For the data below, give again exactly the lines from the one containing "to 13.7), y" through the one containing "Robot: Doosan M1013", both ends included, and no others.
====
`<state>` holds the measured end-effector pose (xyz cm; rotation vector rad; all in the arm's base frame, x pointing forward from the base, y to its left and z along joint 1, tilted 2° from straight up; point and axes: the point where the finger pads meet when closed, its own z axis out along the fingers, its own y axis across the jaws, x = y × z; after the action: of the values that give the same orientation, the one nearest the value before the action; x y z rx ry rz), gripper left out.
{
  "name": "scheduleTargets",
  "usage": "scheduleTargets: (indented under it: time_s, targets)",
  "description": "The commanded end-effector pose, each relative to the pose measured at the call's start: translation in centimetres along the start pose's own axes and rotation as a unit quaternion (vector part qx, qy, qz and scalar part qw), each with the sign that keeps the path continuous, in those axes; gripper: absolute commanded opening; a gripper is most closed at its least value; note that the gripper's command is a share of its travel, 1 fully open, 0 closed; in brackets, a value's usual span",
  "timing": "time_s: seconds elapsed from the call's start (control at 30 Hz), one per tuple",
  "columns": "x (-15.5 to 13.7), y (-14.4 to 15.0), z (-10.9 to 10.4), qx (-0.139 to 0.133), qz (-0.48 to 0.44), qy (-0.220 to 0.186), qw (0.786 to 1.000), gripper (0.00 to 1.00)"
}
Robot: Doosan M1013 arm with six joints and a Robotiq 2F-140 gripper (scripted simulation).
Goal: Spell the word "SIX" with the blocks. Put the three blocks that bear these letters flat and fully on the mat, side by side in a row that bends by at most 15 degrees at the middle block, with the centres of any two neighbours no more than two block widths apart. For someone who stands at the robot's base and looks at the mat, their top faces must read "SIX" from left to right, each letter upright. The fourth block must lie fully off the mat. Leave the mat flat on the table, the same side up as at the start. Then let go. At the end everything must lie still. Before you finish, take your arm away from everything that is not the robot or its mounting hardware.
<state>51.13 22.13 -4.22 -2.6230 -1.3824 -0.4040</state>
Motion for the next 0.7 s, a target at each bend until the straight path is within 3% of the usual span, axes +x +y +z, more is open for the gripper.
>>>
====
Task output >>
  "columns": "x (-15.5 to 13.7), y (-14.4 to 15.0), z (-10.9 to 10.4), qx (-0.139 to 0.133), qz (-0.48 to 0.44), qy (-0.220 to 0.186), qw (0.786 to 1.000), gripper (0.00 to 1.00)"
}
Robot: Doosan M1013 arm with six joints and a Robotiq 2F-140 gripper (scripted simulation).

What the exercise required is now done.